> [Required work]:
Report the lines of the data below that contain the string "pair".

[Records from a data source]
= Beginning of Section =

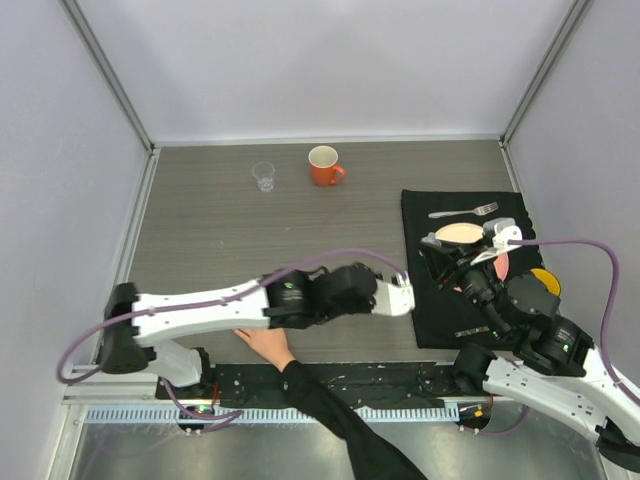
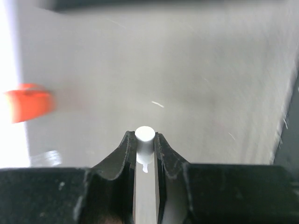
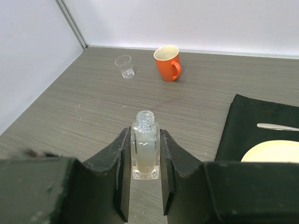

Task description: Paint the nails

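Note:
A bare human hand (image 1: 266,346) with a black sleeve lies on the table's near edge, partly under my left arm; its nails are too small to make out. My left gripper (image 1: 403,297) is right of the hand, shut on a white cap (image 2: 145,138) with a wet brush tip under it. My right gripper (image 1: 441,264) is shut on a small clear open bottle (image 3: 145,145), held upright just above the table next to the black mat (image 3: 261,122).
An orange mug (image 1: 324,165) and a small clear glass (image 1: 264,176) stand at the back; both show in the right wrist view, mug (image 3: 167,63) and glass (image 3: 124,66). The black mat (image 1: 430,310) holds a fork (image 1: 464,211) and a cream oval dish (image 1: 458,234).

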`<state>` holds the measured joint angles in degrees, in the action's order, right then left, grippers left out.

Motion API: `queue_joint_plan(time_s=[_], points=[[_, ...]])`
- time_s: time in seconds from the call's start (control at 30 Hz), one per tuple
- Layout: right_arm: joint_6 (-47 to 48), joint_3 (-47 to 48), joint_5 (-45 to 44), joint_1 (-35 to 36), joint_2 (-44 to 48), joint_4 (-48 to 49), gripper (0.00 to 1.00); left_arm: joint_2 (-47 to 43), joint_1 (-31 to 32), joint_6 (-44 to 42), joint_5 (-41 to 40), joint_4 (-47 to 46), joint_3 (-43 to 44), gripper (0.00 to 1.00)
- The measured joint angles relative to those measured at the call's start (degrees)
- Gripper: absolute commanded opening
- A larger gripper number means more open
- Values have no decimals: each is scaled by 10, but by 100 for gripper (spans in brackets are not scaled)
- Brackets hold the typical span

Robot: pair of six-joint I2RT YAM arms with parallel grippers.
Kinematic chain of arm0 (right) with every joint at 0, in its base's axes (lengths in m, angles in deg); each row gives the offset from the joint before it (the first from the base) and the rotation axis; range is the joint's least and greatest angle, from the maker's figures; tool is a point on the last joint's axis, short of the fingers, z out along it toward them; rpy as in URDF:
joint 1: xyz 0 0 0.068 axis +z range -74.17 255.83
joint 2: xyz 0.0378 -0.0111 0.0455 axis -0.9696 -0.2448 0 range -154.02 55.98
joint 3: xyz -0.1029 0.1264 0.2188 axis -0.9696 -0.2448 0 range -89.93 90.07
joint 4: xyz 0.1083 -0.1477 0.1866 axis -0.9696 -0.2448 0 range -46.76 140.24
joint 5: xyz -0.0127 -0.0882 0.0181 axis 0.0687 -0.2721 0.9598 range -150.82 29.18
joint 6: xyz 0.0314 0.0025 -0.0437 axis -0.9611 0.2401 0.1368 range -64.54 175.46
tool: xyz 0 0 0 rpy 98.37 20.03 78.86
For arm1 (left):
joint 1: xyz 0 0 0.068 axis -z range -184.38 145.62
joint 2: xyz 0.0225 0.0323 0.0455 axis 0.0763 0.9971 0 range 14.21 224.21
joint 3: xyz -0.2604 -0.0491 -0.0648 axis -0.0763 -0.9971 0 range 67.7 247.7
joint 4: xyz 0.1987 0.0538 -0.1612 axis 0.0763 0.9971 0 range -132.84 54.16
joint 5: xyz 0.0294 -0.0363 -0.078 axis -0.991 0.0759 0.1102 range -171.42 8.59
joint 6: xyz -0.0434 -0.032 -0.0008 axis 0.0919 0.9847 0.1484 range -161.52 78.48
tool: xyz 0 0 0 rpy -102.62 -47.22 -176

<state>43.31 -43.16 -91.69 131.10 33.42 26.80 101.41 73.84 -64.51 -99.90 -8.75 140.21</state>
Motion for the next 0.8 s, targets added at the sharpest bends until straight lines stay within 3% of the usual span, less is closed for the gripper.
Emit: queue_joint_plan(time_s=[0.2, 0.43, 0.63, 0.8], points=[[37, -24, 57, 0, -23, 33, 1, -164, -29, 80, -80, -83, 54, 0], [91, -28, 280, -1, -102, 79, 1, -318, -74, 294, -138, -112, 66, 0], [125, -20, 439, -1, -205, 104, 1, -332, -85, 417, -99, -107, 104, 0], [141, -9, 481, -1, -220, 123, 1, -301, -99, 471, -49, -101, 116, 0]])
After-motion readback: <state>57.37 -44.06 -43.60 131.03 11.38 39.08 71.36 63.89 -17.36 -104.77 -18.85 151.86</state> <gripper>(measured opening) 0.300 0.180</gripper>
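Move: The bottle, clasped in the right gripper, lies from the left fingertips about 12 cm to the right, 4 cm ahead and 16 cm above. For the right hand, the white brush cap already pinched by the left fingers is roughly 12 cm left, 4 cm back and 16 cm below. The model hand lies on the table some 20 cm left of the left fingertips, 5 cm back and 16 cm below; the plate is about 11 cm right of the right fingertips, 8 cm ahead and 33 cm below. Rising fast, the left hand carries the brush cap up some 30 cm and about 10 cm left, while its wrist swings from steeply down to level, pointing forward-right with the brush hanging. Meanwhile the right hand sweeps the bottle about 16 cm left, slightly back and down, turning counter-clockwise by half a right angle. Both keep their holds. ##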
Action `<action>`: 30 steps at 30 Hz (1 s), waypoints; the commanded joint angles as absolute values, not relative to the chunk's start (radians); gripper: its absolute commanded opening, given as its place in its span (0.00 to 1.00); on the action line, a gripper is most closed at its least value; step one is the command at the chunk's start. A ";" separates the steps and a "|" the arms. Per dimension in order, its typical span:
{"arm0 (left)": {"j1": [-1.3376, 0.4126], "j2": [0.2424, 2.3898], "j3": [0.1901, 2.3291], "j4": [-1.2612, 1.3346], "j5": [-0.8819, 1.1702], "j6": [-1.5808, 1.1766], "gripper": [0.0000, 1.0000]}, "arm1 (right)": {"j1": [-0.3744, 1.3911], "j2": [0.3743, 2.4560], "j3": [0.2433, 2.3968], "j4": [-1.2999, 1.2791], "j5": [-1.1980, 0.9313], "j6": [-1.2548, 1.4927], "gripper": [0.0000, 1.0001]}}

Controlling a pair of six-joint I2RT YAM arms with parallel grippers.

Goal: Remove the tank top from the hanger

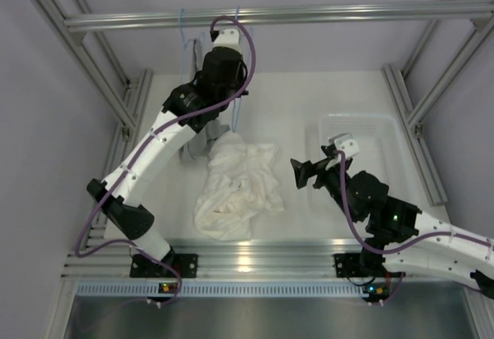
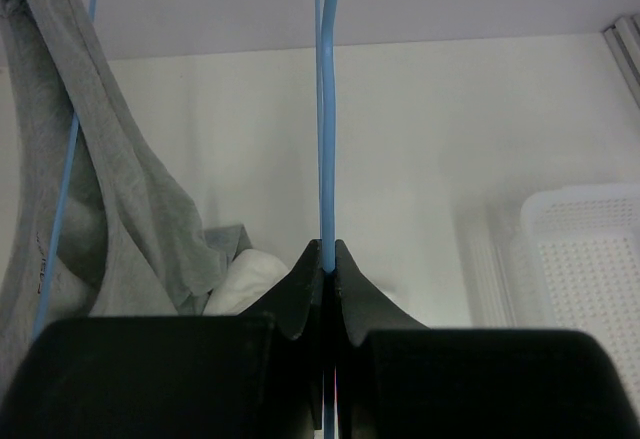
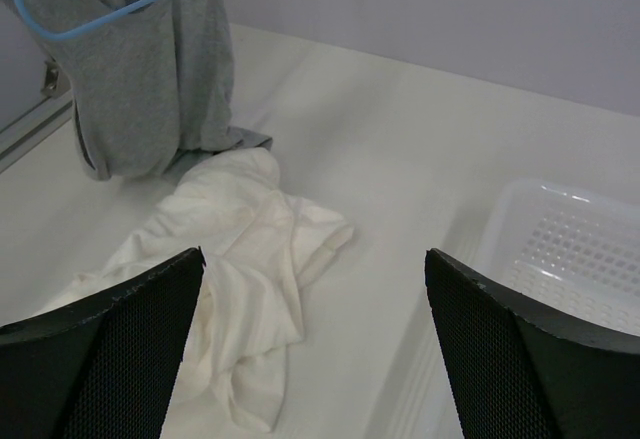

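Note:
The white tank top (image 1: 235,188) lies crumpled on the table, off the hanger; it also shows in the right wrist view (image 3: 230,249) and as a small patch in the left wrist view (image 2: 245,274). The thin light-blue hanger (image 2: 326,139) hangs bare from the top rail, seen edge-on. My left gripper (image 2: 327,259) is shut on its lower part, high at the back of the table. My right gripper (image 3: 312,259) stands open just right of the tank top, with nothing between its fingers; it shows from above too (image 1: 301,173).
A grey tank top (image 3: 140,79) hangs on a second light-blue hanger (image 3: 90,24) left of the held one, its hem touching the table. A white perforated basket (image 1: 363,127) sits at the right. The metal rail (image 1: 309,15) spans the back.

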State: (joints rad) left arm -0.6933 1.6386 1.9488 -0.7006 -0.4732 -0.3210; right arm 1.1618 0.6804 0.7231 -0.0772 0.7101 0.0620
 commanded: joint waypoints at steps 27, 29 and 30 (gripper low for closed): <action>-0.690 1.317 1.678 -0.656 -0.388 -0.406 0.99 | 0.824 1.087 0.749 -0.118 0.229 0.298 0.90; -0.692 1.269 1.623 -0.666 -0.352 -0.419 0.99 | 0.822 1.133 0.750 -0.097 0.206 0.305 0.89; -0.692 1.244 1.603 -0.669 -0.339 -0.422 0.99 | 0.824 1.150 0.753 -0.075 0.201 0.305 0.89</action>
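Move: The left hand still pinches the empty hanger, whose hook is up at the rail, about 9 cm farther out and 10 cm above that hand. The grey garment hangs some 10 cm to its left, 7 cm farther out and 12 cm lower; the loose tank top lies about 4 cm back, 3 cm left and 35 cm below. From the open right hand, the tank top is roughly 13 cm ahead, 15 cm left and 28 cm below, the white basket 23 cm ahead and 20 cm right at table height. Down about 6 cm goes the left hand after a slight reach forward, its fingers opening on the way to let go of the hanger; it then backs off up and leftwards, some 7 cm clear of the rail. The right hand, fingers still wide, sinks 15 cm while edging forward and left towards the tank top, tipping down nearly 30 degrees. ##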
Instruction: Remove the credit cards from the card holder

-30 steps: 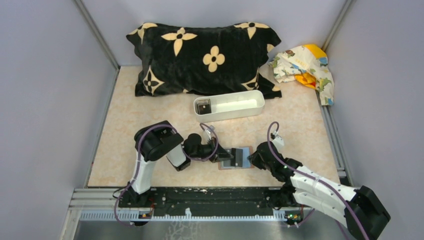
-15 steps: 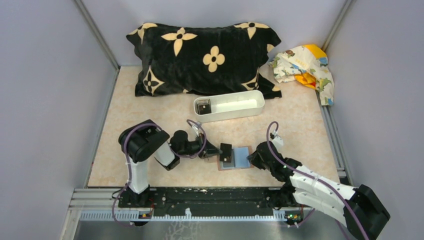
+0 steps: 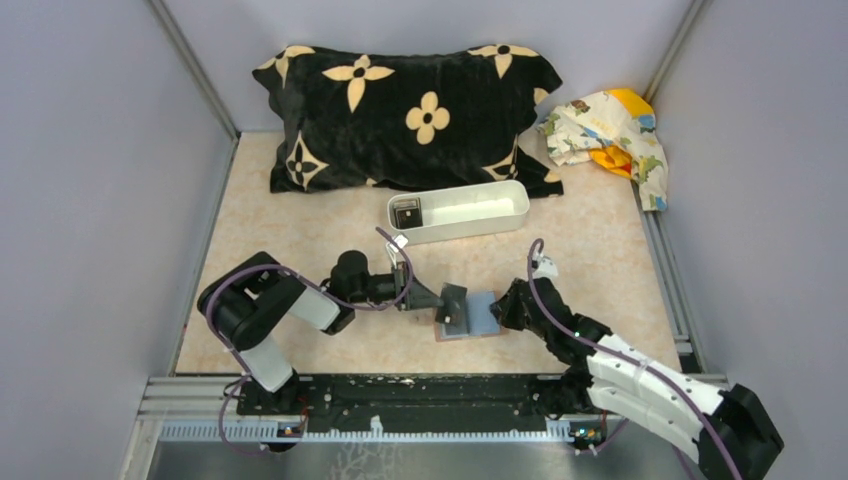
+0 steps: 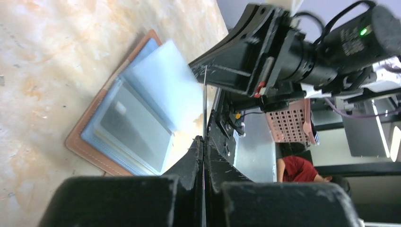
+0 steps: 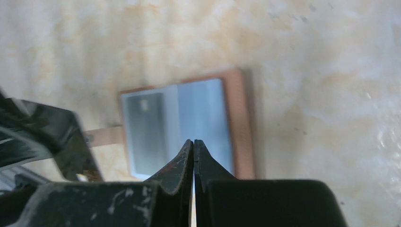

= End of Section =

> [Response to this task]:
Robot: pair of six-joint I2RT YAM arms with parallel grippers.
Controlling a pair of six-joint I2RT YAM arms with parallel grippers.

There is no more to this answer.